La rencontre eut lieu en plein champ, à un mille environ de la Ville. Messalina se jeta à la tête des chevaux du prince en criant que Claude devait l'écouter, qu'elle était la mère d'Octavie et de Britannicus. Narcissus couvre sa voix en parlant de Silius et du mariage qu'elle venait de célébrer. Puis il fait lancer les chevaux au galop et l'Augusta, en larmes, les vêtements souillés, les cheveux en désordre, est abandonnée sur la route.

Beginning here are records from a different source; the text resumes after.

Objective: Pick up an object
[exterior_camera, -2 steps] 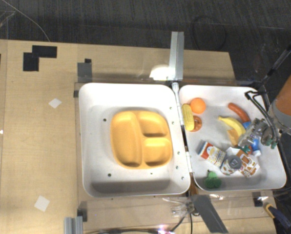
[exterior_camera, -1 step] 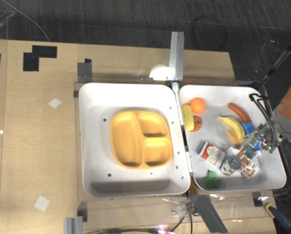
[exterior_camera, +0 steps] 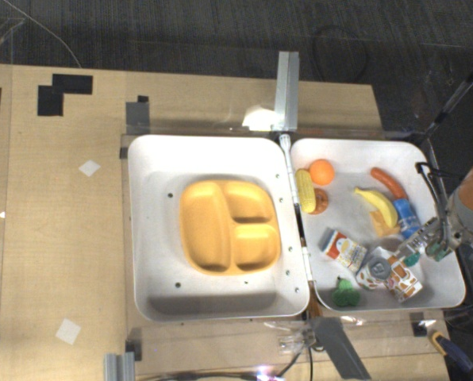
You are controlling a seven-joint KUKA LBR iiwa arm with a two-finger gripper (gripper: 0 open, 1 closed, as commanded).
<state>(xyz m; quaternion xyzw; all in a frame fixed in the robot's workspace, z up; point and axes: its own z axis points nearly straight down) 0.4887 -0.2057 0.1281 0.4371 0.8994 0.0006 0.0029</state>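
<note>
**Spotter:** Several things lie packed together just left of your claw [exterior_camera: 424, 247], down at the right end of the right bin [exterior_camera: 344, 145]. That crowding is your main risk. Whether the claw is apart or together, I cannot tell; it is too small and muddled against the clutter.

**Operator:** What is nearest to it?

**Spotter:** You have a small printed carton [exterior_camera: 405, 282] just below and left of the claw, a round lid-like piece [exterior_camera: 377, 270] further left, and a blue item [exterior_camera: 406, 213] just above. If you close here, you could pinch two at once, or nudge one aside and grab nothing.

**Operator:** And a cleaner target?

**Spotter:** Your best bet, I judge, is the banana [exterior_camera: 378, 205], up and left of the claw. Its long axis runs diagonally, one tip toward the upper left, the other toward the lower right, nearest the claw. Its lower end sits against the blue item, so a grip there may snag. Cross the long axis at the middle instead.

**Operator:** Anything else?

**Spotter:** You sit near the bin's right wall; a straight descent could clip it. The yellow tray [exterior_camera: 227, 225] in the left bin [exterior_camera: 153, 213] is far to the claw's left, well out of this.
</note>
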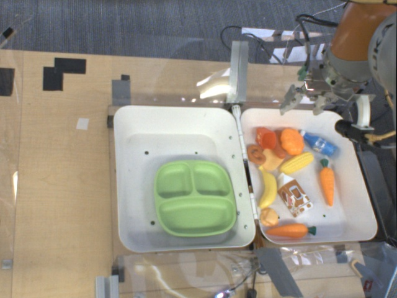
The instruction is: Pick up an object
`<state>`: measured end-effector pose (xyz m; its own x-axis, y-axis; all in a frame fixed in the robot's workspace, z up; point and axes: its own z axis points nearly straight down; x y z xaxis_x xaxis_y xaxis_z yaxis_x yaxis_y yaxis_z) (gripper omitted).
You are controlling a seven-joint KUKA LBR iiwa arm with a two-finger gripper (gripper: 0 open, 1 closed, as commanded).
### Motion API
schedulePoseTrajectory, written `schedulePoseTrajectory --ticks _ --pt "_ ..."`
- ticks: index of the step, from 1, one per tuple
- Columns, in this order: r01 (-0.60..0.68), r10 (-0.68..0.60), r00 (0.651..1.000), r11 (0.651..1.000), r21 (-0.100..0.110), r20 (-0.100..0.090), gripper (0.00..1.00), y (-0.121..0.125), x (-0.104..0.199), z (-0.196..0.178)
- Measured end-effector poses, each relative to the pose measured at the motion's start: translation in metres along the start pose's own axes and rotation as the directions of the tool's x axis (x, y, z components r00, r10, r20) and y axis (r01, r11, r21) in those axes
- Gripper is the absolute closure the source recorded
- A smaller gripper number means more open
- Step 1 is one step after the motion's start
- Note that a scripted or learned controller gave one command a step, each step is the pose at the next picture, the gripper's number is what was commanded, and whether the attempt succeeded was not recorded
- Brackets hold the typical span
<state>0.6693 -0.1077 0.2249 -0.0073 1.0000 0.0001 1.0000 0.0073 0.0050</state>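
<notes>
The right bin (366, 219) holds several toy foods: a red tomato (265, 138), an orange (291, 141), a blue bottle (320, 144), a corn cob (296, 162), a banana (268, 188), a brown snack packet (294, 197) and two carrots (327, 185) (290, 231). My gripper (304, 102) hangs over the far rim of this bin, above and behind the orange. Its two fingers stand apart, open, with nothing between them.
A green divided plate (195, 197) lies in the left bin (133, 141). A metal divider post (239, 64) rises between the bins at the back. Cables and the arm's body crowd the upper right.
</notes>
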Motion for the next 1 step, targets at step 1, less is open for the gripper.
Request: schedulePoseTrajectory --ticks 1 --pt "-0.072 0.072 0.997 0.997 0.002 0.001 0.0 -0.0015 -0.0042 0.1151"
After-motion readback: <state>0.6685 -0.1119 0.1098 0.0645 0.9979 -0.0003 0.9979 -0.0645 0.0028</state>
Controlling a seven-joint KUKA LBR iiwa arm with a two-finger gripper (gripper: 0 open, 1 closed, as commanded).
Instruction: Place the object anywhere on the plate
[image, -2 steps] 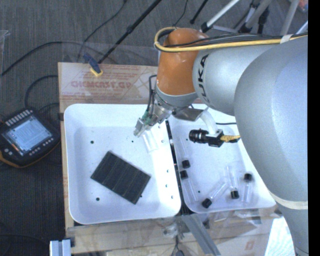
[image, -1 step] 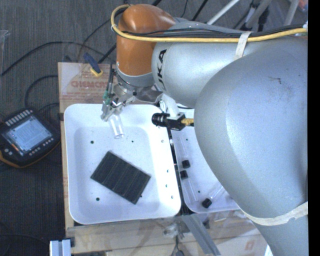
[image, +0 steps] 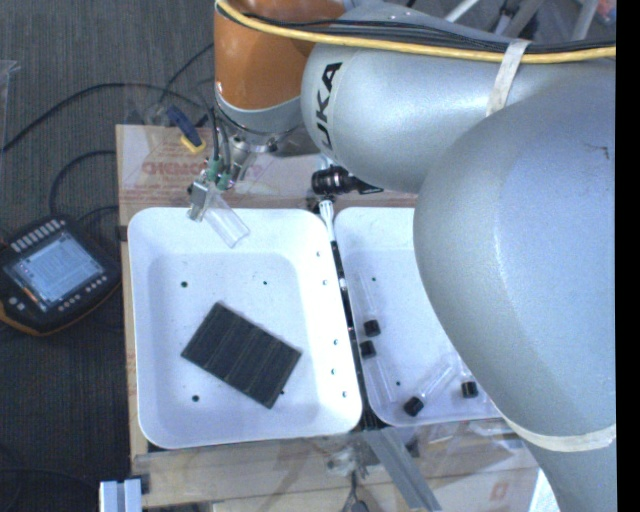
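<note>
Arm: you have one KUKA arm (image: 480, 200), grey with an orange band, reaching in from the right and covering much of the right bin.
Gripper: one gripper (image: 212, 200), sitting over the far left rim of the left bin; a clear tube (image: 228, 226) sticks out from its tip, apparently pinched at one end, the rest hanging free toward the bin floor.
Plate: one dark ribbed rectangular plate (image: 241, 355), lying flat and skewed on the floor of the left bin (image: 150, 300), well apart from the gripper.
Task object location: the tube is at the bin's far rim, off the plate and not touching it.
Right bin contents: in the right bin (image: 385, 250) you can count four small black caps (image: 372, 327) and at least two clear tubes; more may lie under the arm.
Pendant: one handheld pendant (image: 52, 272) on the floor to the left.
Risk, grip: you hold the tube by its end only, so it may swing or slip on the way over.
Risk, release: a round tube dropped onto a ribbed, skewed plate may roll off.
Risk, aim: the plate is small within the bin; a short carry leaves the tube on white floor.
</note>
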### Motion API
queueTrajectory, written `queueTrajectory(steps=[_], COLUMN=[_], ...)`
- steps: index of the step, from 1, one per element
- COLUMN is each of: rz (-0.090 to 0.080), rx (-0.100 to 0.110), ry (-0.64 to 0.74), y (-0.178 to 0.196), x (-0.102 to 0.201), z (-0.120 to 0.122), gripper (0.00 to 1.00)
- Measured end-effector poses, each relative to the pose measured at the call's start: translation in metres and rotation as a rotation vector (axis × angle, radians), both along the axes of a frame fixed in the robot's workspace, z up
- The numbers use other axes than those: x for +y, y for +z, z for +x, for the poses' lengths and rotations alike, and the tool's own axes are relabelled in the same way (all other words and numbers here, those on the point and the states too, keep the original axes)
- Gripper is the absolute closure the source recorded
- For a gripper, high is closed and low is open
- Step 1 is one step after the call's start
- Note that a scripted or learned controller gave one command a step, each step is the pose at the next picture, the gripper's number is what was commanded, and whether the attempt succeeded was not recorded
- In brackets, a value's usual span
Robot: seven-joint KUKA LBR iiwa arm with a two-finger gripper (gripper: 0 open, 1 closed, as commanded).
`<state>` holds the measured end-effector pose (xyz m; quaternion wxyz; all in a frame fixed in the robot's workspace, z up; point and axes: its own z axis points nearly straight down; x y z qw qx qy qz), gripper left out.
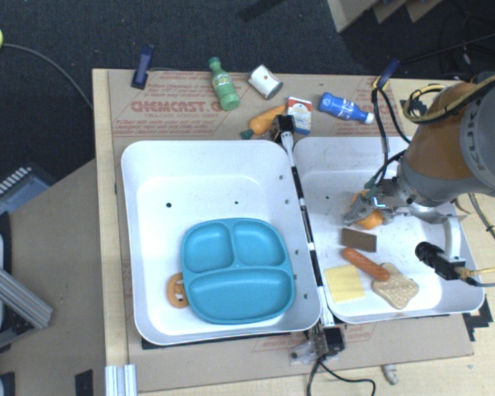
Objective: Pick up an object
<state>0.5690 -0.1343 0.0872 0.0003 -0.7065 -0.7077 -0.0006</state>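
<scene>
Red lettering on the cardboard sheet [181,106] under the bins reads roughly "CHEMCAST".

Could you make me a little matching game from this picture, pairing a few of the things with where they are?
Things:
1. blue divided plate
2. yellow cheese slice
3. green bottle
4. gripper

Places:
A. on the cardboard behind the bins
B. left bin
C. right bin, near its front edge
D. low over the right bin, at a small orange item

Pairs: 1-B, 2-C, 3-A, 4-D
</scene>
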Motion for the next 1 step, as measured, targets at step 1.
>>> queueTrajectory(steps=[1], rz=[0.0], rx=[-0.001], ry=[0.0], y=[0.0979], x=[0.0757], z=[-0.0035], gripper=[1.0])
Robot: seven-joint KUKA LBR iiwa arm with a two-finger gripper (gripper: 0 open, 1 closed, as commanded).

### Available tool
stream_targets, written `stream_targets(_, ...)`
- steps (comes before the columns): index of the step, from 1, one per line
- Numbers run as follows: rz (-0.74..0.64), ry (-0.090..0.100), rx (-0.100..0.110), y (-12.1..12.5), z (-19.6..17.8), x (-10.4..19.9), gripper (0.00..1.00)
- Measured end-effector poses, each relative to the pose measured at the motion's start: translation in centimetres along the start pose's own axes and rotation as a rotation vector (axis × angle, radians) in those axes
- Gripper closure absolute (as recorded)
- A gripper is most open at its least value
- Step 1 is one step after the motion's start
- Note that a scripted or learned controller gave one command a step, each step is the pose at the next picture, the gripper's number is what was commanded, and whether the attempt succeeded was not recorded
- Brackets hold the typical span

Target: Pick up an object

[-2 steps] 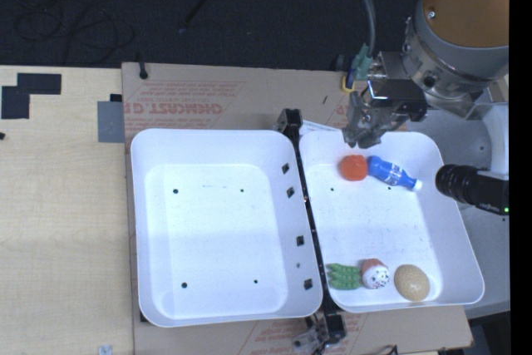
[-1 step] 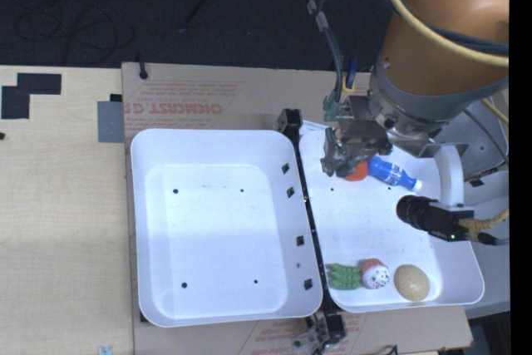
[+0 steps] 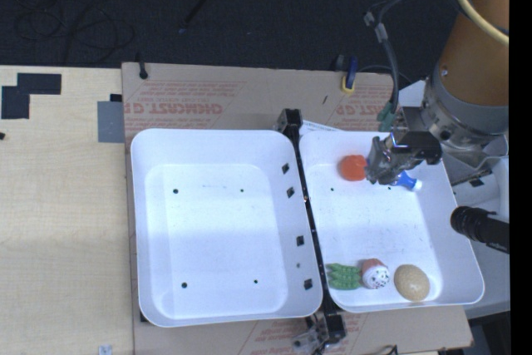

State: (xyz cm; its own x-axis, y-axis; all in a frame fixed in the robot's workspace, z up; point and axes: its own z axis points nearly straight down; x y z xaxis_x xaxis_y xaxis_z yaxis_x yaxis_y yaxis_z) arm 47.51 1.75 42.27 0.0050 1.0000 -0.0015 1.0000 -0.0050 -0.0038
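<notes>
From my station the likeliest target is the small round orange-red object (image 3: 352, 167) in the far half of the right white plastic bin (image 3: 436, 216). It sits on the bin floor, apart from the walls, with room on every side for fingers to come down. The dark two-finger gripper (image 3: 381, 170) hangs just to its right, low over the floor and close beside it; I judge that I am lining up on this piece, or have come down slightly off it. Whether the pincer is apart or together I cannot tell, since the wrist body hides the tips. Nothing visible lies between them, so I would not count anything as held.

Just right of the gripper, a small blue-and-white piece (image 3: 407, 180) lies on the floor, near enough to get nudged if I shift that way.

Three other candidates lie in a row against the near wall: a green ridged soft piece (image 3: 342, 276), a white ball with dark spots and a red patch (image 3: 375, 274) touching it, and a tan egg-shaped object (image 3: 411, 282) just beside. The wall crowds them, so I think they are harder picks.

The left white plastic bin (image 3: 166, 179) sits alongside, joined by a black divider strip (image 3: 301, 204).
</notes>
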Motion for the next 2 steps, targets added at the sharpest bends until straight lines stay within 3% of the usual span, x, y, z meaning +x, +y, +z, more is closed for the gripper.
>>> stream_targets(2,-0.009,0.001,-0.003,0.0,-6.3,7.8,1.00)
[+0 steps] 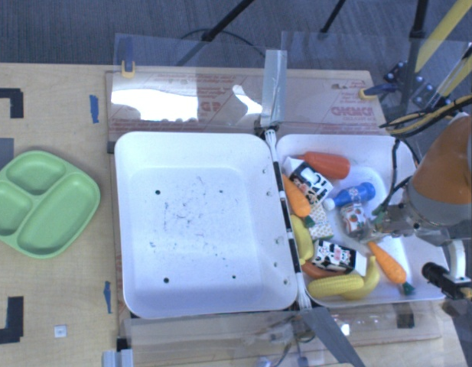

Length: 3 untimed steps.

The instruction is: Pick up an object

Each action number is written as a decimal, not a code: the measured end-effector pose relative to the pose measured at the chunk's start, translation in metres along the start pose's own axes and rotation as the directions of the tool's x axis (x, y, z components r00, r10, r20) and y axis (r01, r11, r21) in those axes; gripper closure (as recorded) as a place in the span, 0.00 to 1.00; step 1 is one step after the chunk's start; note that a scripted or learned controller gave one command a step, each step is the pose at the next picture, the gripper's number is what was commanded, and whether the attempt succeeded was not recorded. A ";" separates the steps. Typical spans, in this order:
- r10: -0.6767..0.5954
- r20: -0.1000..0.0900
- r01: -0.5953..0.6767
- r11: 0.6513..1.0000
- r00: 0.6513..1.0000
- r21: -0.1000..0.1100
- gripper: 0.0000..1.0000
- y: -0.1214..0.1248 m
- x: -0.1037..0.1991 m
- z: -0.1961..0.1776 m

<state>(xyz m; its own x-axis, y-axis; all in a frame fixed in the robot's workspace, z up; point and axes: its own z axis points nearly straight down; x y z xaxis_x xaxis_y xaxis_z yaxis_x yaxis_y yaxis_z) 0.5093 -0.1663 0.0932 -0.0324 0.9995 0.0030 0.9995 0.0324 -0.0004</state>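
I have the arm [442, 182] reaching into the right bin [388, 153], and I take that bin as my landmark. The tool [382, 222] sits low at the bin's middle, just right of a small red-and-white packet [353, 219]; I cannot tell whether it is open, closed or gripping anything, since the wrist hides it from me. The clutter is thick here. At the bin's far end lies an orange-red carrot-like piece [326, 164], long axis running across the bin. Next to it, toward the divider, is a black-and-white patterned item [309, 183], and a blue bottle [353, 196] lies tilted just beyond the tool. Along the divider side I see an orange piece [295, 199] and a yellow banana [303, 239], both running lengthwise down the bin. At the near end a second black-and-white item [333, 257] rests over a yellow corn cob [336, 286], which lies across the bin. A carrot [388, 264] lies near the tool, slanting toward the bin's near right corner, green tip farthest from the tool. Left of this bin is the left bin [197, 212], and well beyond it a green divided plate [41, 203] rests on the surface [52, 98].
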 end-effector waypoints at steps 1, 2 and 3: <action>0.613 0.001 -0.613 0.790 0.790 -0.001 1.00 0.012 -0.032 0.007; 0.838 0.007 -0.838 0.545 0.545 0.002 1.00 -0.007 0.002 -0.124; 0.889 0.007 -0.889 0.458 0.458 0.000 1.00 0.040 0.061 -0.151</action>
<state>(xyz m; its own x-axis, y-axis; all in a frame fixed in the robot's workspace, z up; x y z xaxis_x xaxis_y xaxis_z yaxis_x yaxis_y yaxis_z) 0.5471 -0.1043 0.2443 0.8737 0.4864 -0.0061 0.4864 -0.8737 -0.0028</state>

Pendant toute cette scène, Claude était resté silencieux, tiraillé entre sa tendresse envers l'impératrice et sa peur de n'être plus rien dans l'Empire. La peur finit par l'emporter, puis se fut la colère lorsque Narcissus le conduisit dans la maison de Silius et qu'il vit les dépouilles de la demeure impériale que l'Augusta y avait fait porter. Sans plus attendre, Narcissus l'entraîne au camp des prétoriens et, avec son consentement plutôt que sur son ordre, les tribuns du prétoire arrêtent tous ceux que Narcissus leur désigne. Tous les complices de l'impératrice, ceux qu'elle avait aimés ou qu'elle avait sollicités, et que l'on pouvait soupçonner d'avoir souhaité la mort de Claude, sont traînés au supplice. Silius le premier qui mourut, me dit-on, avec un grand courage. En ne s'opposant pas à Messalina, il avait accepté ce risque, qu'il eût couru également s'il avait résisté. Certes, bien mieux que Claude, il eût mérité de régner !

Que dirai-je de Messalina ? Après sa vaine tentative, elle était revenue dans ces jardins qu'elle avait tant désirés. Elle n'avait pas encore perdu l'espoir et, non sans énergie, essayait de rédiger sa défense. Peut-être eût-elle réussi à se sauver si Narcissus, sans même consulter Claude, n'avait donné aux soldats l'ordre de la tuer. Le prince, en effet, revenu de sa terreur, après un interminable dîner au cours duquel il avait beaucoup bu, avait fini par déclarer qu'il entendrait le lendemain la "malheureuse Augusta" pour qu'elle présente sa défense...
Les soldats se rendirent donc aux jardins d'Asiaticus. Ils y trouvèrent Messalina, en compagnie de sa mère qui l'engageait à ne pas attendre les exécuteurs, car elle savait bien qu'il ne restait aucun espoir. Une ou deux fois, Messalina essaya d'enfoncer un poignard dans sa gorge. Mais sa main tremblait, et ce fut le tribun du prétoire qui dut lui porter le coup fatal. La tentative de révolution avait échoué.